Es folgen Tage, wie ich sie nicht noch einmal erleben möchte und keinem Verantwortlichen in einem Unternehmen wünsche. Du weißt, dass da eine „Zeitbombe“ tickt, denn es wird zu einem „Rauswurf“ der betroffenen Person nach sehr vielen Jahren Betriebszugehörigkeit hinauslaufen. Und du weißt, dass du weder in diesen Tagen noch in den Monaten darüber hinaus – selbst auf Nachfrage und gegenüber den engsten Vertrauten – keine Aussagen zu den Gründen machen darfst. Natürlich wird es für Verwunderung sorgen, wenn eine fristlose Trennung erfolgt.

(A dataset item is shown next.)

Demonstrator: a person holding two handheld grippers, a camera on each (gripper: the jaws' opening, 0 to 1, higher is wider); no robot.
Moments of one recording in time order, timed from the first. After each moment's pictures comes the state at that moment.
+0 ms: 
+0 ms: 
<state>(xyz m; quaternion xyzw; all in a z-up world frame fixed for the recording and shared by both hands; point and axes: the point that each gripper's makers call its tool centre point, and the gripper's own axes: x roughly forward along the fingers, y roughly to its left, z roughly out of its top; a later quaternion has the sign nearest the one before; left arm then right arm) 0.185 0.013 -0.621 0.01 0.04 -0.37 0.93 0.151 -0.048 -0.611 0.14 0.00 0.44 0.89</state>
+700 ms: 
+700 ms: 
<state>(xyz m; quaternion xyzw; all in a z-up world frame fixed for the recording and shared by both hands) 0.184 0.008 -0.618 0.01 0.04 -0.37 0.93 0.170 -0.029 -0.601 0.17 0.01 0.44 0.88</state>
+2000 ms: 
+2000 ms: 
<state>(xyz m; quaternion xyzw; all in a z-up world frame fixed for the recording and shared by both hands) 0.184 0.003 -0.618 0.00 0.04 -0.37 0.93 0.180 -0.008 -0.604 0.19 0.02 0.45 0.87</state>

Es dauert eine knappe Woche, in der ich mir nichts anmerken lassen darf. Der Job inklusive der Recherchen muss weitergehen. Immerhin weiß ich, dass der Bürgermeister und seine Netzwerke alle im Bilde sein werden. Das macht die Aufgabe nicht einfacher. Dann stehen eines Morgens der Chefredakteur und der Personalchef im Büro. Sie haben alles vorbereitet, die betroffene Person wird zum Gespräch gebeten. Es wird nichts dementiert, aber so getan, als wenn das ja nun kein Drama sei. Chefredakteur und Personalleiter machen klar, dass es das war. Wie üblich, in solchen Momenten, bleibt eine halbe Stunde Zeit, um die persönlichen Sachen zu packen. Wenig später werden dann Chefredakteur und Personalleitung meinen Mitarbeitenden verdeutlichen, dass es zu der Freistellung keine Alternative gegeben hat. Auch sie müssen sich verklausuliert ausdrücken und auf Nachfragen wird nicht geantwortet.

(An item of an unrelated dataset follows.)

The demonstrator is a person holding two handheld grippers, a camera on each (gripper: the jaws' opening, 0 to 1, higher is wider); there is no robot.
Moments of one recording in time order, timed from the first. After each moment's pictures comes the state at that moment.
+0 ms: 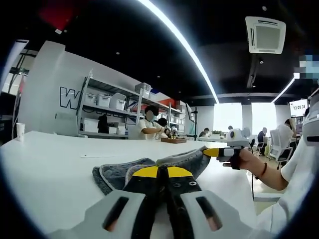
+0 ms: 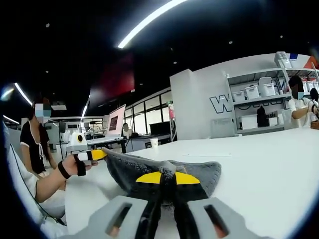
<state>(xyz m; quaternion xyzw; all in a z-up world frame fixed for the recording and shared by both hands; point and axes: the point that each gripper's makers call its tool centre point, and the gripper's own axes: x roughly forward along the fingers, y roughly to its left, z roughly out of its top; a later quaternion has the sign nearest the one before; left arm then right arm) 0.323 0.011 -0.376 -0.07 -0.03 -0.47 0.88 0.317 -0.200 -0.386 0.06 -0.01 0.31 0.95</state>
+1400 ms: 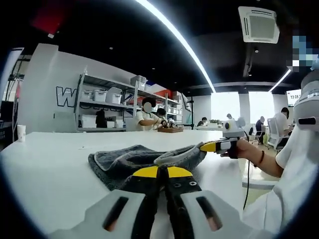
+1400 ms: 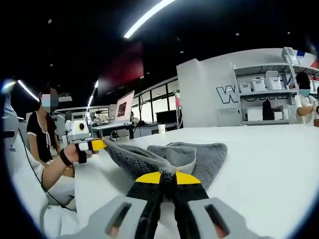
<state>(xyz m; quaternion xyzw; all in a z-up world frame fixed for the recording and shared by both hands) 0.276 0.011 -0.406 -0.03 -0.01 -0.47 0.88 0.278 -0.196 -0.426 0.04 0.04 0.34 0.94</state>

Nun ist es zwar raus – und die undichte Stelle wohl geschlossen -, aber natürlich sorgt die unerwartete Trennung von einer langjährigen Redaktionskraft auch in der Region für viel Gesprächs- und Diskussionsstoff. Die vielen Male, die ich angesprochen werde, konnte ich irgendwann nicht mehr zählen. Und ich muss immer wieder um Verständnis bitten, dass ich mich – so gerne ich das damals getan hätte – in der Sache nicht äußern darf. Aus manchen Ecken nehme ich in diesen Wochen durchaus wahr, dass mehr oder weniger erfolgreich auch Stimmung gegen mich gemacht wird. Nach einiger Zeit ist dann doch etwas an Hintergründen durchgesickert, weil aus – sagen wir mal Netzwerken – gegen die Entlassung gearbeitet wurde. Das hat es dann auch etwas leichter gemacht, weil es nicht mehr nur in meine Richtung hieß „Aber man kann doch nicht einfach einem Menschen, der so lange für ein Unternehmen gearbeitet hat, so nach Hause schicken…“.

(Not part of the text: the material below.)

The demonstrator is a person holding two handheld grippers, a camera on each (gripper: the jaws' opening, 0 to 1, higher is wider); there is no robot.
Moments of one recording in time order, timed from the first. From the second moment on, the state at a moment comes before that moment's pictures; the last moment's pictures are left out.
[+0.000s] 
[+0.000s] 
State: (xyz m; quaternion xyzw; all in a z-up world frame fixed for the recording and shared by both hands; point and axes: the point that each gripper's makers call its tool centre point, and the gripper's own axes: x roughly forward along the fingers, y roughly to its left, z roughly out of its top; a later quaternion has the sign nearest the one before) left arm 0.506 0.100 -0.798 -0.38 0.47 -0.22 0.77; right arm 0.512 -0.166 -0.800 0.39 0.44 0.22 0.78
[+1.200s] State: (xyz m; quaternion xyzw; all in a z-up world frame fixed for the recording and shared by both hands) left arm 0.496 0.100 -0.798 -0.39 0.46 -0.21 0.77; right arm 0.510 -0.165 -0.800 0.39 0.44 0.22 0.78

Heute im Rückblick auf diese Zeit bin ich dankbar, dass ich trotz der undichten Stelle in keine gestellte Falle – auch da fallen mir einige Beispiele ein, die im Rückblick zumindest komisch erscheinen – getappt bin. Wenn andere wissen, was du weist und was du vorhast, dann bist du halt leicht(er) manipulierbar. (Heiße) Themen und Möglichkeiten gab es damals genug. Ich bin seitdem noch vorsichtiger. Und jedem Redaktionsmitarbeitenden, den ich in den folgenden Jahren eingestellt habe, habe ich unmissverständlich klar gemacht, dass das Redaktionsgeheimnis einer der wichtigsten Erfolgs- und Arbeitsfaktoren für guten und kritischen Journalismus ist.